What the exercise asks: Among the records below, find the lines that hold the word "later" and report how many there are, with no other words.

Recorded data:

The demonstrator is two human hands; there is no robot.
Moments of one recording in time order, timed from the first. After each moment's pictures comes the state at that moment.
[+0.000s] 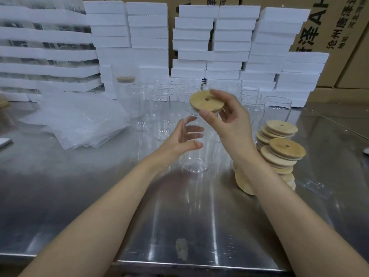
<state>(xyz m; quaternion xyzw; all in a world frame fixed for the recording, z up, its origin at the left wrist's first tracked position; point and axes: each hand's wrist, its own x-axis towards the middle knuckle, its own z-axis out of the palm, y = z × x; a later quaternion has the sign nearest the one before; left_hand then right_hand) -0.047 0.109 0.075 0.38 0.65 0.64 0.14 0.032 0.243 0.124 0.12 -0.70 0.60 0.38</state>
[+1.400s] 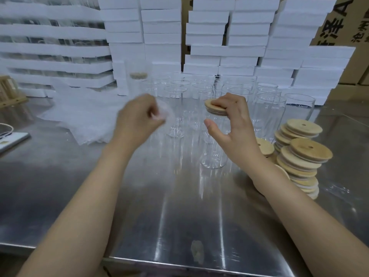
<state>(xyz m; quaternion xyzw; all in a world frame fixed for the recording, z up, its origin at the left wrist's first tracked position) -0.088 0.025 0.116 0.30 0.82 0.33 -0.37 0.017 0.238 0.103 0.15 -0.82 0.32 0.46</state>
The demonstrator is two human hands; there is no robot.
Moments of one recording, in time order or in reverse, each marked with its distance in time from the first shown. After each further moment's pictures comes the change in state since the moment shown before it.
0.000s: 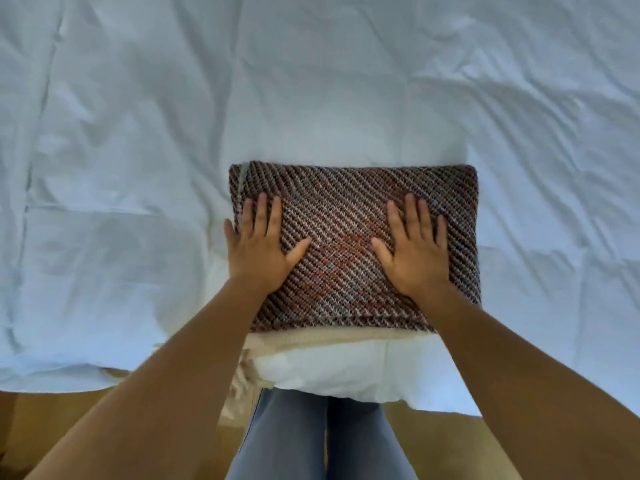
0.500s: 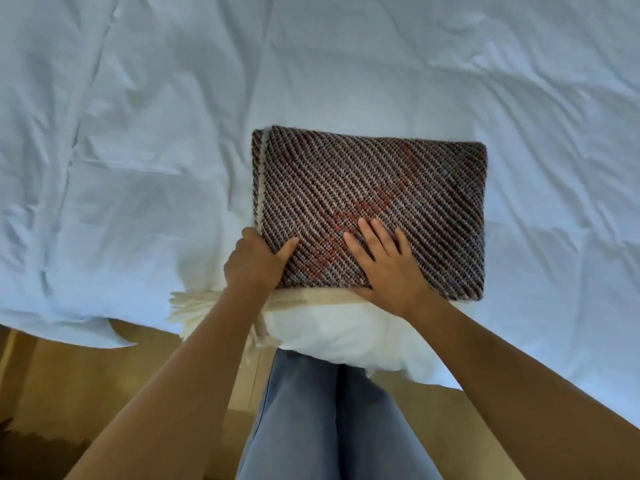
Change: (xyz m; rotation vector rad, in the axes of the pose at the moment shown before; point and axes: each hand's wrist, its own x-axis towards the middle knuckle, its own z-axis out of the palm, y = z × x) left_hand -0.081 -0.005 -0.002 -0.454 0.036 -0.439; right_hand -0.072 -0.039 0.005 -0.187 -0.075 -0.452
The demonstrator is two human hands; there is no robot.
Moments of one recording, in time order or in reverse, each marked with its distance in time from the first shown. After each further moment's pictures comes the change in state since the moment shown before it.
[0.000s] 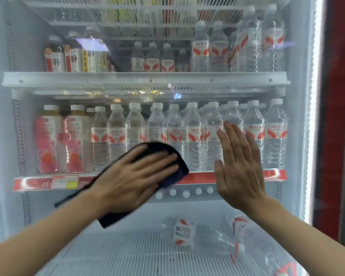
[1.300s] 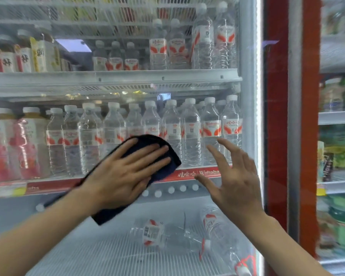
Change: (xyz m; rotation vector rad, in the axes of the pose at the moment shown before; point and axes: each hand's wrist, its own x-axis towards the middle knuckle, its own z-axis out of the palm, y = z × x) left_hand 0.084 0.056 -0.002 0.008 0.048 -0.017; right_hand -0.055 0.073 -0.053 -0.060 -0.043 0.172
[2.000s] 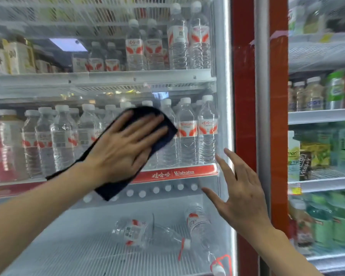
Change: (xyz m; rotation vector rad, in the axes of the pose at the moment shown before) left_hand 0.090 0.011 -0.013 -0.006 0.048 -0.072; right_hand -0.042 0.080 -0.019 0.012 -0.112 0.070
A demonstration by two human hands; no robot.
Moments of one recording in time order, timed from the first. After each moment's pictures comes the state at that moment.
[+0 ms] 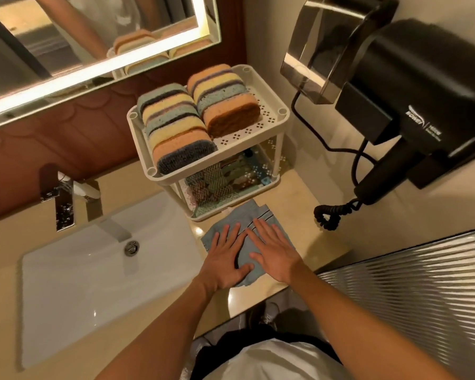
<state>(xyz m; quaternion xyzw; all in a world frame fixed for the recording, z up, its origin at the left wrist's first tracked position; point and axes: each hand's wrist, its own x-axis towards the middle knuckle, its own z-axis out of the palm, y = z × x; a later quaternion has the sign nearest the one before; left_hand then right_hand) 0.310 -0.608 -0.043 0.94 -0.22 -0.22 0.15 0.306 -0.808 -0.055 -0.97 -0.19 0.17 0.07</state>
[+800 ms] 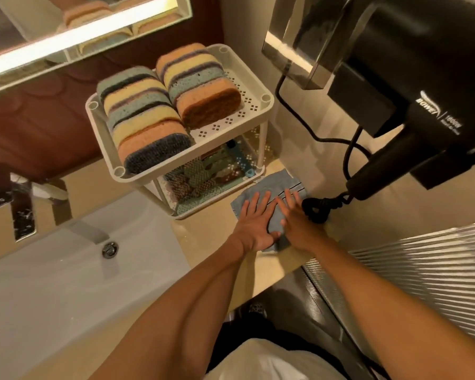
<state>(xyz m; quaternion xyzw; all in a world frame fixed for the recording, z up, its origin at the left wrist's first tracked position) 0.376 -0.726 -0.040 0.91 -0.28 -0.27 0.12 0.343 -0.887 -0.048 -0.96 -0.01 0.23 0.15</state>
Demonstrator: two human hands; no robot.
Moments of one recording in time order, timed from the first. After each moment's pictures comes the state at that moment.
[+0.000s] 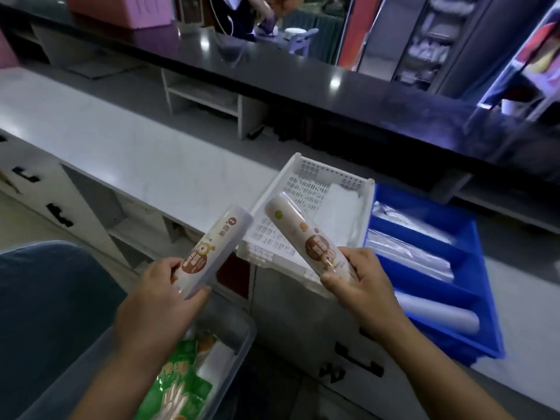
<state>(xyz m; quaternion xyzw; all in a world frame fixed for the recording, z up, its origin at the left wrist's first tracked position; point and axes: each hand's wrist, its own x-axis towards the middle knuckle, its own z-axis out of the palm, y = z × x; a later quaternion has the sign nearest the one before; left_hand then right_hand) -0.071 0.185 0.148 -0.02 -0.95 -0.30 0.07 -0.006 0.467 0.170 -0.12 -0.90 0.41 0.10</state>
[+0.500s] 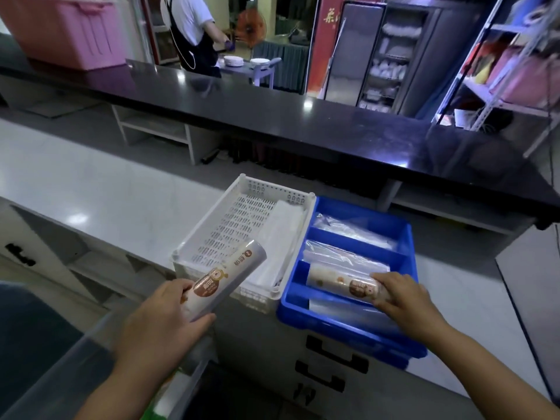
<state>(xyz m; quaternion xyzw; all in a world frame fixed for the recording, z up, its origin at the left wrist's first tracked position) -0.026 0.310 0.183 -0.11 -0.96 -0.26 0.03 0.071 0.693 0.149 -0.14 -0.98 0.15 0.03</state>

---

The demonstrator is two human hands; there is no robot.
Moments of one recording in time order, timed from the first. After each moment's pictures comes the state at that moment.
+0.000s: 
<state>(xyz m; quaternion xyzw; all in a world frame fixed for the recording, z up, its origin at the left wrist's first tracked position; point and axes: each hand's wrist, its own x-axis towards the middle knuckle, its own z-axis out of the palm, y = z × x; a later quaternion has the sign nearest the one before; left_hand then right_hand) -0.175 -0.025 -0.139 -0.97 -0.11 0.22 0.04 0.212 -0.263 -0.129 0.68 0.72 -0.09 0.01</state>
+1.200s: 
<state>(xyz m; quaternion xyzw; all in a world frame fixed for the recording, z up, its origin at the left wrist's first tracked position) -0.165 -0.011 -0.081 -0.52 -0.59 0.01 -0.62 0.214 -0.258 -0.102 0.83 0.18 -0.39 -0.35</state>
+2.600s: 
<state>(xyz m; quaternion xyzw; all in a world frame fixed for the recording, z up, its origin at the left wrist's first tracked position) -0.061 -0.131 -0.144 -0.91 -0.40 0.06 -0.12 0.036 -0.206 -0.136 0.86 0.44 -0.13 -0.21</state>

Answer: 4